A hand-dived Scottish scallop was served with kombu (seaweed) and pickled daikon, apples and cucumbers. The whole was surrounded by a “pearl sauce”: a buttery sauce containing ikura, finger limes, tapioca pearls and scallop skirt. This sauce was fantastic, to wit: the different textures of ikura and tapioca, the seafood flavor from the scallop, the acidity from the finger limes, and the butteriness from the, well, butter. In short, a sauce that we would have happily eaten all by itself. The scallop was very light in flavor, but went very nicely with copious amounts of sauce 19. My dining companion said that she would have preferred a fried, rather than steamed, scallop, and would have given this a 17.

Japanese kinki fish was also served steamed, and came with kombu, turnips, squid, a prawn and prawn consomme with chive oil. I've generally encountered kinki fish fried, but even steamed it was melt-in-your-mouth fatty goodness. The soup that surrounded it was great as well, savory and full of flavor 19.

The main savory dish was a Brittany squab, served in three different ways. A squab breast was coated with kampot pepper. The pigeon's leg had a small message tied to it (mentioning its producer's name). Finally, a fried ravioli was filled with pigeon meet. Also on the plate were a fig, hazelnuts, beet puree and pigeon jus. To be honest, I'm not the greatest fan of pigeon, but this one was pretty good. I loved the pepper crust that added a tiny bit of spice. The ravioli was good as well, and the beets and fig made this a fall/winter kind of dish. Overall not my thing, but very well executed for what it was 17 (a more objective person might have said 18).

We ordered the optional cheese course and asked for "bold and stinky" cheeses. The result was truly excellent, all five cheese were as good as what one might get in France. Given the mediocrity of US cheese courses, having the Singaporean variety to be so superior was a welcome surprise to me. Unrated since this course varies so wildly with the choice of cheeses, but our selection would have been a 18 or 19.
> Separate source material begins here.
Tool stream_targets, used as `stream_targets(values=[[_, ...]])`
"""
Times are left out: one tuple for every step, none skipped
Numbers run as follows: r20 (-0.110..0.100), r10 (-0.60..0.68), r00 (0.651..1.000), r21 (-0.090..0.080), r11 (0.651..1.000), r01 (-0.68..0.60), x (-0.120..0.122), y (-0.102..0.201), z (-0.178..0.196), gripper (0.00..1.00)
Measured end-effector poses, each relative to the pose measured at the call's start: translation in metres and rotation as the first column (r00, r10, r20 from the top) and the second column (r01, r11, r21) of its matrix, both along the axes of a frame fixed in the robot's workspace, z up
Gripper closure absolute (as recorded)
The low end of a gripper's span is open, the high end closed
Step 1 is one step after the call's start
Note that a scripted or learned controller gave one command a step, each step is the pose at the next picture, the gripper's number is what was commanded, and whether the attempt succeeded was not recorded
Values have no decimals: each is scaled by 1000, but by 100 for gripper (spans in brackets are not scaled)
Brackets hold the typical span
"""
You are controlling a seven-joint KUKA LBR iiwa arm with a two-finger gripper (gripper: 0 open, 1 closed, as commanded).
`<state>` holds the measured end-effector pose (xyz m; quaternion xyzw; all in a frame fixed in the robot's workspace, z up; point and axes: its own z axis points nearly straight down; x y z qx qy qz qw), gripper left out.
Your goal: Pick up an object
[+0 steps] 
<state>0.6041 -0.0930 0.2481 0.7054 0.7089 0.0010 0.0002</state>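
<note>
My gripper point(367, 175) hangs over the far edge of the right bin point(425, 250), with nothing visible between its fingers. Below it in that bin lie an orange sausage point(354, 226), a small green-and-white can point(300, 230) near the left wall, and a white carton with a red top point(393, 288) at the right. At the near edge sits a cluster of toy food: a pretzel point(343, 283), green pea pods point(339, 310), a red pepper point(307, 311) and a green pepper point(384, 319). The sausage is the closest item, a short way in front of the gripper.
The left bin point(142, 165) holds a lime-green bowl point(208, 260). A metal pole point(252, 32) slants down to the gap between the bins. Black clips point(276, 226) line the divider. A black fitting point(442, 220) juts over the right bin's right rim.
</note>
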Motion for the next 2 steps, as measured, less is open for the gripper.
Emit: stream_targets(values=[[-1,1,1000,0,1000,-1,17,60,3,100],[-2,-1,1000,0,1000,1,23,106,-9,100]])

A pre-dessert palate cleanser followed. Kyoho grape granita was topped with aloe, verjus, Sauternes ice cream, oolong tea foam and a raspberry sugar tuile in the shape of a maple leaf, representing the current fall season. This was an excellent light dish, where all components went very well together 19+.

The main dessert was a buckwheat tarte with pear crumbles, hazelnut pralines, sunchoke ice cream and a caramel sauce. It's interesting to see sunchoke in a dessert, but in this case it was only minimally savory; I wouldn't have been able to guess that it was an ingredient. A very fall-like dessert, sweet and delicious 19.

A quartet of petit fours concluded our dinner. An ice cream lolly was flavored with apricots, lavender and thyme. The resulting taste was mostly of dried apricots. Nice enough, but not too exciting 17.

Three kinds of fruit had been minimally prepared: fuji apples, musk melon and black honey persimmons. Good fruit, but hard to rate since they were served as-is 17.

A small cannele was flavored with vanilla and rum. It was very crispy and crunchy on the outside, but (maybe due to its size) there was (too) little dough on the inside. Still pretty good, though 18.

Finally, a small chocolate tarte topped with tonka bean dust was crunchy, but not very chocolaty 17.

Overall: An excellent French restaurant that uses a small amount of regional ingredients, but otherwise does not give any nods to local spices or culinary techniques. If you served the same dinner in Paris, nobody would bat an eyelid. While I was disappointed by the lack of a "sense of place", I cannot fault the result on a taste-level. This was a consistently very delicious, assuredly prepared meal. Maybe less exciting than our meal at Zén the day before, but probably more tasty overall 18.